= Laura Spence affair =

British university admission controversy

The Laura Spence affair was a British political controversy in 2000, ignited after the failure of state school pupil Laura Spence to secure a place at the University of Oxford.

==Background==
Laura Spence was a pupil at Monkseaton High School, a state school in Whitley Bay, North Tyneside. In 1999, she applied for a place to read medicine at Magdalen College, Oxford. (There were 100 students in her school year, but she was the only one to apply for Oxbridge.) Spence had taken ten GCSEs, obtaining the top A* grade in each, and had been predicted (and later achieved) top A-level grades in chemistry, biology, English, and geography. After her interview at Magdalen College she was judged to be “outstandingly intelligent, but lacked confidence as with other comprehensive school pupils” according to notes made by one of her interviewers, Dr Ajit Lalvani. She subsequently was not offered a place to study at Oxford University. The same report said that Spence was one of ten British students to be awarded a $65,000 scholarship by Harvard University, where she later on studied biochemistry.

==Political row==
A political row broke out after Labour MP and then Chancellor of the Exchequer Gordon Brown (who later became Prime Minister) commented on the decision at a Trades Union Congress reception. Brown accused the University of Oxford of elitism, saying that Spence's rejection was an "absolute scandal" and that he believed she had been discriminated against by "an old establishment interview system". Spence's headteacher, Paul Kelley, also said he believed Oxford was "missing out" and that he thought that Spence had been rejected because of her being from the north east of England. The University of Oxford rebutted all allegations of discrimination. The BBC reported that Magdalen College had offered only five places to study medicine but had received twenty-two applicants, and that Oxford received a similar number of applications from state schools and private schools in the north east of England, and accepted a similar proportion from each. The admissions tutor at Magdalen, Andrew Hobson, also denied the claims, pointing out that he was from Newcastle. Colin Lucas, Vice-Chancellor of Oxford, said that Brown's remarks were "disappointing", and an unnamed Conservative spokesman reportedly told the BBC: "This is ignorant prejudice. Why doesn't Gordon Brown get on with delivering at least some of the things Labour were elected on, rather than telling universities which candidates they should pick for which courses, when he can't possibly know the full facts?"

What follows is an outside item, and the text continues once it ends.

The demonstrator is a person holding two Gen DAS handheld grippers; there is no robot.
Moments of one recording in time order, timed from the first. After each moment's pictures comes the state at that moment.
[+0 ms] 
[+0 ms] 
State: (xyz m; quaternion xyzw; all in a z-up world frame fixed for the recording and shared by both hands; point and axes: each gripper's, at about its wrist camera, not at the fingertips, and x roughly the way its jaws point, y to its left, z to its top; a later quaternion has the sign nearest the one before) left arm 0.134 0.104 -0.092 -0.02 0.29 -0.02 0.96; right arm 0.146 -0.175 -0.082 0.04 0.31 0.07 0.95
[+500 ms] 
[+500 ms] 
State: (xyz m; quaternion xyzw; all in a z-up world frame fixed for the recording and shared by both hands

In the ensuing debate, those who disagreed with the Chancellor advanced a range of arguments: some believed there was no discrimination; some felt Brown did not have his facts straight and therefore should not have offered a public opinion; and some believed that Oxford was correct in not offering Laura Spence a place. When the issue was raised at an Oxford edition of the BBC's political discussion show Question Time in October 2000, Professor Robert Winston controversially said that Spence did not deserve a place, because "you have to be committed to the course, and Laura Spence clearly wasn't committed because she didn't even end up studying medicine." (Harvard, along with most other universities in the US, does not offer medicine as an undergraduate degree. Spence later went on to study medicine at the University of Cambridge as a postgraduate.)

Spence herself did not get involved in the arguments, subsequently saying that she tried to ignore the row by focusing on revision and not watching television for a week. In a House of Lords debate on higher education on 15 June 2000, Roy Jenkins, a Liberal Democratic peer and then Chancellor of Oxford University, criticised Brown for his comments on student admissions, saying that "nearly every fact he used was false", and that Brown's speech on Spence had been a "little Blitzkrieg in being an act of sudden unprovoked aggression", but "The target was singularly ill-chosen." Conservative peer Baroness Young stated that it was "an ultimate disgrace to use a young girl, a sixth former, in this way".

==After the row==
The Laura Spence affair recurred in the headlines in the UK throughout the summer of 2000 (both before and after Brown's speech) and is arguably one of the major events that pushed "widening participation" in higher education into the political spotlight in the United Kingdom. It also caused a party political row over a select committee report on higher education.

Spence completed her studies at Harvard in 2004, and planned to return to the UK to pursue a medical career. She also encouraged more British students to study in the US, citing the "broader, more balanced curriculum" of a liberal arts education and the availability of scholarships and need-based financial aid to assist with fees that may seem "astronomically prohibitive". It was later reported that she was studying medicine at the University of Cambridge.

In 2007 The Sunday Times revisited the affair, comprehensively reviewing the political statements at the time set against the facts of the case, and subsequent political and educational fall-out. It was highly critical of Gordon Brown's "spectacular own goal".

On 25 October 2008, Spence graduated from Wolfson College, Cambridge, with a degree in medicine with distinction.